WHO should transform as an Institution

With promoting the idea of resilient health systems towards member states, comes the responsibility of

WHO to be resilient. WHO has all the potential and is full of expertise and goodwilling staff to

accomplish a cultural change. To make this happen I will ensure a team spirit, a culture of open speech

and consultation for all staff members, career progression and recruitment based on merit. In this

process we have to build on the achievements of the ongoing WHO reforms in alignment with the

broader UN reform agenda. The key components of the transformation strategy include:

► developing change management capacities,

► redesigning performance and reporting in a global project portfolio management framework

focusing on results, problem solving,

► to prevent bureaucracy to strangle action,

► development of rapid response teams and task forces to support country efforts to cope with local

health-related emergencies, building on mobilising WHO’s resources globally,

► further development of risk communication capabilities,

► empower professional and management information systems by big data technologies and

enhance transparency

► stabilising funding of WHO and its priority programmes.

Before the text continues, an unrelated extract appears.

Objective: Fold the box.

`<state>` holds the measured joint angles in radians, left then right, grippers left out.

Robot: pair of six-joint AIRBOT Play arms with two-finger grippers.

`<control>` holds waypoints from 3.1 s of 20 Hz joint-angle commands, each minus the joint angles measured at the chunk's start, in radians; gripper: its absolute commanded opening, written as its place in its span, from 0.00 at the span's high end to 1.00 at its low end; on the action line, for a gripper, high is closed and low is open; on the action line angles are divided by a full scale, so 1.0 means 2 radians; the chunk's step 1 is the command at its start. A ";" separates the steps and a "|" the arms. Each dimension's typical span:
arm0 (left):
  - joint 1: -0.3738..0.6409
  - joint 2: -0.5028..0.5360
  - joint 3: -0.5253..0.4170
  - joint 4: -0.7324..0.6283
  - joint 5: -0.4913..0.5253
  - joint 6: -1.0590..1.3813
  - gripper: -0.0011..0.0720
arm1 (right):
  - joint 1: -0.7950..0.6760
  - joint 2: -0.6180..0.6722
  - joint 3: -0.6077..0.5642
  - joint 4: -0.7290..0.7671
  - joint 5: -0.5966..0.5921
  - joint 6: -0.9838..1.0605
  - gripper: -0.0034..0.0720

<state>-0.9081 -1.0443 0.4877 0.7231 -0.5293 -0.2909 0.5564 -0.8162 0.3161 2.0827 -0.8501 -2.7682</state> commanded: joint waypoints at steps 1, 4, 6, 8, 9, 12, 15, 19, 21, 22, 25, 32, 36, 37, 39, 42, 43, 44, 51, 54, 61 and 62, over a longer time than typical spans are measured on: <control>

Partnerships and collaboration should be endorsed

Health problems are larger than what a single organisation could ever bear. I will work to achieve

effective collaboration partnerships and coordinated actions within UN and with, member states,

donors and international stakeholders:

► As a leader umbrella organization in its changing institutional system, WHO is to renew

partnerships.

► We should be good listeners and ensure that no expertise is wasted by ignorance, no partnerships

are lost by indolence, no resistance is provoked by arrogance. We are here to serve health.

With my application I express that this is the job I am ready to do on a global level, with respect to

local cultures and pride, in trustworthy partnerships with member states, donors and allies.